The combination of DFT and OghmaNano framework to study the heat stability and minimizing voltage losses in perovskite solar cells

Abstract

This study employs DFT calculation to inspect the influence of Zirconium (Zr) element on heat stability and minimizing voltage losses in perovskite solar cells (PSCs) electron transport layer (ETL) constructed from TiO2 bulk semiconductor. The band structure (BS), density of states (TDOS and PDOS), optical dielectric properties, refractive index, extinction coefficient, absorption coefficient, and energy loss phenomena for both pristine TiO2 and Zr-doped TiO2 were comprehensively analyzed. To keep the empirical results consistent, organic and hybrid material Nano (OghmaNano) simulation tools were used to simulate the behavior of 6.25 % Zr-doped TiO2 as an ETL within PSCs.

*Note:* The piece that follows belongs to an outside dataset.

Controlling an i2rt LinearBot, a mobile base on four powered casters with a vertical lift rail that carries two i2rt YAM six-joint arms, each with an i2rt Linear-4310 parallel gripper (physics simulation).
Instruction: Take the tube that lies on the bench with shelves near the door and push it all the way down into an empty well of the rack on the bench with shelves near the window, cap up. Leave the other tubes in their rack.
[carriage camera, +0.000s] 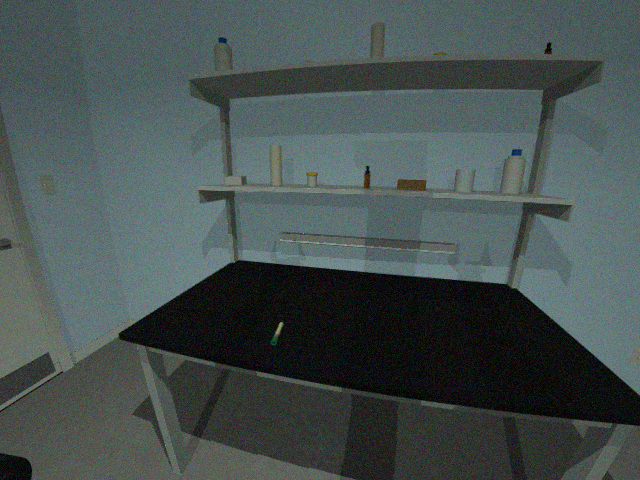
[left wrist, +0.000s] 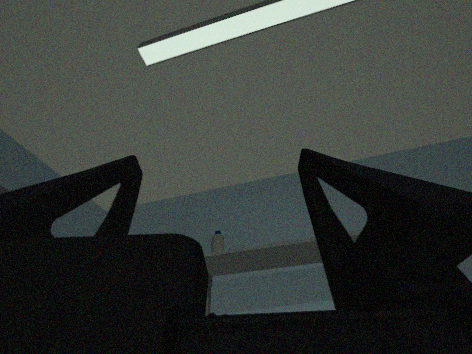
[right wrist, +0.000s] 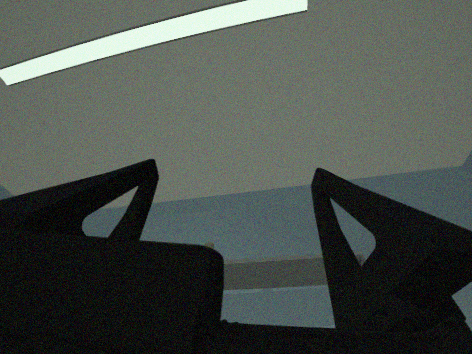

Further simulation explored PSCs' electrical and optical behavior utilizing CH3NH3PbI3 with Zr-doped TiO2 as the ETL. Crucial parameters were determined, including charge carrier density, charge carrier recombination, quantum efficiency, I–V characteristics, device performance, and heat stability. The significant results of this study establish the fact that Zr doping into the TiO2 produces good device performance and maintains thermal stability in PSCs. Interestingly, the band gap achieved from BS and the density of states for pure and doped TiO2 were almost the same. A comparative evaluation of the effects of double ETL structure devices, shedding light on their distinctive contributions to device architecture, was presented. This research provides valuable insights into optimizing efficiency and stability in PSCs for sustainable energy applications.